Opinion
13-1428-cv
03-19-2014
Appearing for Appellants: Peretz Bronstein, Bronstein, Gewirtz & Grossman, New York, N.Y. Appearing for Appellees: Jason Halper, Lowenstein Sandler LLP (Natalie J. Kraner, Lawrence Bluestone, on the brief), Roseland, N.J.
SUMMARY ORDER
RULINGS BY SUMMARY ORDER DO NOT HAVE PRECEDENTIAL EFFECT. CITATION TO A SUMMARY ORDER FILED ON OR AFTER JANUARY 1, 2007, IS PERMITTED AND IS GOVERNED BY FEDERAL RULE OF APPELLATE PROCEDURE 32.1 AND THIS COURT'S LOCAL RULE 32.1.1. WHEN CITING A SUMMARY ORDER IN A DOCUMENT FILED WITH THIS COURT, A PARTY MUST CITE EITHER THE FEDERAL APPENDIX OR AN ELECTRONIC DATABASE (WITH THE NOTATION "SUMMARY ORDER"). A PARTY CITING A SUMMARY ORDER MUST SERVE A COPY OF IT ON ANY PARTY NOT REPRESENTED BY COUNSEL.
At a stated Term of the United States Court of Appeals for the Second Circuit, held at the Thurgood Marshall United States Courthouse, 40 Foley Square, in the City of New York on the 19th day of March, two thousand fourteen. Present: PIERRE N. LEVAL,
ROSEMARY S. POOLER,
DENNY CHIN,
Circuit Judges.
Appearing for Appellants:
Peretz Bronstein, Bronstein, Gewirtz & Grossman, New York,
N.Y.
Appearing for Appellees:
Jason Halper, Lowenstein Sandler LLP (Natalie J. Kraner,
Lawrence Bluestone, on the brief), Roseland, N.J.
Appeal from the United States District Court for the Eastern District of New York (Glasser, J.).

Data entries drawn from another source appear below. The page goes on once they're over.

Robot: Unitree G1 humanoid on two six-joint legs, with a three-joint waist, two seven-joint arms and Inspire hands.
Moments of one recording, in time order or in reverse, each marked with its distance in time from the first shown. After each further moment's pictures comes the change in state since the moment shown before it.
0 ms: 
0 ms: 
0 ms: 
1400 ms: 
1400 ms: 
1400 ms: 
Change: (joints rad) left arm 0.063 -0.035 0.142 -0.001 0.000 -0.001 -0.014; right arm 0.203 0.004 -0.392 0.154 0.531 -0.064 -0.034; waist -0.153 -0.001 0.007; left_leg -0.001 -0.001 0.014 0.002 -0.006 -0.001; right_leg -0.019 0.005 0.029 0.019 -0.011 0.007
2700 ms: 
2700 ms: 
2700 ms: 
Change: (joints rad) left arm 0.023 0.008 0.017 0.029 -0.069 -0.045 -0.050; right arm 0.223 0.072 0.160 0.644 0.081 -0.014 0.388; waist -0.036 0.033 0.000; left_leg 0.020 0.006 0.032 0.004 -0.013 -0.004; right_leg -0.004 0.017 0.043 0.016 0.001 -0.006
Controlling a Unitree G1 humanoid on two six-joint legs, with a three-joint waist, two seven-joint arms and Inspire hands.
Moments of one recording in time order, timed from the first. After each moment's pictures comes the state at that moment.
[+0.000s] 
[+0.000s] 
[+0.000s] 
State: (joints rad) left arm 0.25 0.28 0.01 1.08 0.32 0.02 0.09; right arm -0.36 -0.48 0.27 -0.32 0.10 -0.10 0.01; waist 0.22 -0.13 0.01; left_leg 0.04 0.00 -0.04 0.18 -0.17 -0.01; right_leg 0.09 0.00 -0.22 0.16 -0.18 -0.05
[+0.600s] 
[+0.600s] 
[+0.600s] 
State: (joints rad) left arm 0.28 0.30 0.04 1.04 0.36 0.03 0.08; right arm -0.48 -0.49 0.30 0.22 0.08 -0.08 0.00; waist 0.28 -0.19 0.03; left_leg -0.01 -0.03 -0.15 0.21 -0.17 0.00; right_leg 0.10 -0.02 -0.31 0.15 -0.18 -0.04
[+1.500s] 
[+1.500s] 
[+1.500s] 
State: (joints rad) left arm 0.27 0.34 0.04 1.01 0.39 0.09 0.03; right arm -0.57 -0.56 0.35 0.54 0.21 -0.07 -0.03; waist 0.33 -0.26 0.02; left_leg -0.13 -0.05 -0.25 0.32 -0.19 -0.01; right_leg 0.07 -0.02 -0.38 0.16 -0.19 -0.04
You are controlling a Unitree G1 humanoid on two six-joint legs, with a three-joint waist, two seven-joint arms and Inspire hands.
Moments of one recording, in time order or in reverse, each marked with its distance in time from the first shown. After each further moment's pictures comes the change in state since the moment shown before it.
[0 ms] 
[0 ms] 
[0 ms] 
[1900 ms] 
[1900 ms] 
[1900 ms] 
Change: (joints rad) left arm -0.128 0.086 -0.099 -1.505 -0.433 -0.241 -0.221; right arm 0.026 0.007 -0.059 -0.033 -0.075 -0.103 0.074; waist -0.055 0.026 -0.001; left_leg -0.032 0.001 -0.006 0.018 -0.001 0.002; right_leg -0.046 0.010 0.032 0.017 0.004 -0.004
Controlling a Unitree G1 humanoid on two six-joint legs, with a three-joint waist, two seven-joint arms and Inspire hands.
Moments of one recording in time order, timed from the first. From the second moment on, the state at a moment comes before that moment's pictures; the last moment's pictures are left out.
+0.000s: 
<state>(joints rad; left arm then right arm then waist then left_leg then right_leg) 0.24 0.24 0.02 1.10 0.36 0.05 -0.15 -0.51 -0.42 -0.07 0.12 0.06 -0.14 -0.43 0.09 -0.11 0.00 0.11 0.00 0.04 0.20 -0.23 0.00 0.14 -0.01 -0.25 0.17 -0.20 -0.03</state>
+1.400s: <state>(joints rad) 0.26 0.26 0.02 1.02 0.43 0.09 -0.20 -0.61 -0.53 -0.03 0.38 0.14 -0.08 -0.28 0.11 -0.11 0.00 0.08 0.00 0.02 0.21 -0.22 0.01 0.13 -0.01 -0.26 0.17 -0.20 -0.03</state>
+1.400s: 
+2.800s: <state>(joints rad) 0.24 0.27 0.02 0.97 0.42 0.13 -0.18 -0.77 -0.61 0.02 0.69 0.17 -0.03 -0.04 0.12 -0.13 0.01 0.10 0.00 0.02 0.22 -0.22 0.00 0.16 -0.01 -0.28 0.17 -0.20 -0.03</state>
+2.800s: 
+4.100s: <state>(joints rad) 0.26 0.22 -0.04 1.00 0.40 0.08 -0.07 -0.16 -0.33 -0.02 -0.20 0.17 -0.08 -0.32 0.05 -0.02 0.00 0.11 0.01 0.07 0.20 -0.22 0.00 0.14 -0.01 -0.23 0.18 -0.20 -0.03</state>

ON CONSIDERATION WHEREOF, IT IS HEREBY ORDERED, ADJUDGED, AND DECREED that the judgment of said District Court be and it hereby is AFFIRMED.
Dollar Phone Corp. and Global Switching Inc. (together, "Dollar Phone") appeal from the April 5, 2013 judgment of the United States District Court for the Eastern District of New York (Glasser, J.) granting the motion for summary judgment made by Dun & Bradstreet Corp. and Dun & Bradstreet, Inc. (together, "D&B"). We assume the parties' familiarity with the underlying facts, procedural history, and specification of issues for review.
We affirm for the reasons set forth in the district court's thorough opinion. "In order to recover from a defendant for breach of contract, a plaintiff must prove, by a preponderance of the evidence, (1) the existence of a contract between itself and that defendant; (2) performance of the plaintiff's obligations under the contract; (3) breach of the contract by that defendant; and (4) damages to the plaintiff caused by that defendant's breach." Diesel Props S.r.l. v. Greystone Bus. Credit II LLC, 631 F.3d 42, 52 (2d Cir. 2011). The emails stating the terms of the agreements between the parties states in relevant part that "Score Builder . . . enables you to submit up to six trade references to D&B which we will attempt to convert into payment experiences."
Dollar Phone argues on appeal that "attempt to convert" into payment experiences means that D&B will attempt to call and verify all of the trade references submitted by Dollar Phone, and D&B breached the agreements by disqualifying certain trade reference submissions for failing to meet D&B's undisclosed guidelines. But it was inevitable that D&B would disqualify some categories of submitted references as insufficiently reliable, including, for example, jointly owned entities and entities having no reliable track record. The mere fact that D&B excluded some categories of references cannot reasonably be construed as a breach of its contractual obligation. Moreover, the email states that submitted trade references would be "verified." (A233) Read as a whole, the plain meaning of the agreement is that not every trade reference would be converted into a credit experience.
Dollar Phone did not raise its theory that D&B violated the implied covenant of good faith and fair dealing until oral argument before the district court. Unsurprisingly, the district court declined to address this argument in its opinion. See In re Monster Worldwide, Inc. Sec. Litig., 251 F.R.D. 132, 137 (S.D.N.Y. 2008) ( "[T]his argument was raised for the first time at oral argument and so was waived in terms of this motion."); accord Design Strategy, Inc. v. Davis, 469 F.3d 284, 300 (2d Cir. 2006). We too decline to address this argument, effectively raised and briefed for the first time on appeal, because there is no indication that considering it is "necessary to avoid a manifest injustice or [that it] presents a question of law and there is no need for additional fact-finding." Sniado v. Bank Austria AG, 378 F.3d 210, 213 (2d Cir. 2004).
Accordingly, the judgment of the district court hereby is AFFIRMED.